Note that Scala (like Python) can be used without putting a class around it, which makes the number of lines almost even to Python. Or vice versa: Put a class around the Python version and you get 19 lines of code.

The only language left is Haskell, which probably will be even more concise. I will update this thread once I made a Haskell version.
What is interesting about Haskell? Is uses lazy evaluation, making it possible to define infinite lists.

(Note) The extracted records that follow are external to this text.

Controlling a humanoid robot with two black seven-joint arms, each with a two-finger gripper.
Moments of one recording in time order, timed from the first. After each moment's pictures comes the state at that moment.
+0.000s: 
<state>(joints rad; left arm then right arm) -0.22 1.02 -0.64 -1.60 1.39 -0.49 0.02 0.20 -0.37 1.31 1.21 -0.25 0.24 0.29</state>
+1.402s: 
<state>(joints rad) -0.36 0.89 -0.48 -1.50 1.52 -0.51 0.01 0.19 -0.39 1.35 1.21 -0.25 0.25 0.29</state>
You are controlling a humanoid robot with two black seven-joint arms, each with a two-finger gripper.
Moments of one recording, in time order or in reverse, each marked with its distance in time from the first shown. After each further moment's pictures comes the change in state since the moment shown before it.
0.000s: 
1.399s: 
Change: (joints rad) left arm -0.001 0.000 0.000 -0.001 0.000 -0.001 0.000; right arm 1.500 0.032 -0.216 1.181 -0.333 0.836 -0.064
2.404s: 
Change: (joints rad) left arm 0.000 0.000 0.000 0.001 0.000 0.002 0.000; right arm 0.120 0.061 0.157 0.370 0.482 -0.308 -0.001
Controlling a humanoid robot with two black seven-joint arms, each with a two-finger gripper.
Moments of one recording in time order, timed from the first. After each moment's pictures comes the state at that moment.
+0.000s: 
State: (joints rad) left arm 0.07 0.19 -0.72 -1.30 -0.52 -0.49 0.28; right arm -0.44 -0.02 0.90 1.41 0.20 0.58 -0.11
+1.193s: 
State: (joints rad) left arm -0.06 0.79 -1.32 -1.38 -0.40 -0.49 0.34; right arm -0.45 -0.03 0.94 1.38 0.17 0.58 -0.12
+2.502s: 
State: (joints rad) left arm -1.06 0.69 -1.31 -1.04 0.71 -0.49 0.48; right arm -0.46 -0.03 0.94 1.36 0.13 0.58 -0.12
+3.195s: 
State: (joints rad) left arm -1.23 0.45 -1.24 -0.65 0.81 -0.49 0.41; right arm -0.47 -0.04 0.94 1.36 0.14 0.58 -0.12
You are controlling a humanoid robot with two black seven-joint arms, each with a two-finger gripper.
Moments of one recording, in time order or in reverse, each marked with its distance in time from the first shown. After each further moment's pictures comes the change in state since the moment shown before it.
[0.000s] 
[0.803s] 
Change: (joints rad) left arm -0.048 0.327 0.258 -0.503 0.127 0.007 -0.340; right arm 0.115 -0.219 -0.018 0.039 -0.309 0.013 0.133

This simple Haskell example constructs a list containing numbers from 1 to infinity:

Code: [Select]
infinitelist = [1..]
Have fun coding

Deque
« Last Edit: June 25, 2013, 09:50:25 pm by Deque »

Offline madara

  • Serf
  • *
  • Posts: 23
  • Cookies: 3
    • View Profile
Re: [Python, Scala, Java] Wordgenerator (bruteforce snippets)
« Reply #1 on: June 26, 2013, 07:12:42 pm »
HI Deque..
very good tutorial on generators behavior in different languages...!!
the next step in Python is to take advantage of its 'powerful' core library:
in fact  we can achieve the same goal  faster with itertools' combinatoric generators:

Code: [Select]

from itertools import product
dictionary = ['a','b','c','d','e','f','g']
pass_gen = product(dictionary, repeat = 3) #pass_gen return a generator;
                                                              # with repeat we can set  word width
for pwd in pass_gen:
   print("".join(pwd))




Thanks for good tutorial ;) 



Offline Deque

  • P.I.N.N.
  • Global Moderator
  • Overlord
  • *
  • Posts: 1203
  • Cookies: 518
  • Programmer, Malware Analyst
    • View Profile
Re: [Python, Scala, Java] Wordgenerator (bruteforce snippets)
« Reply #2 on: June 26, 2013, 08:17:45 pm »
Thank you for the hint. That's a good advice.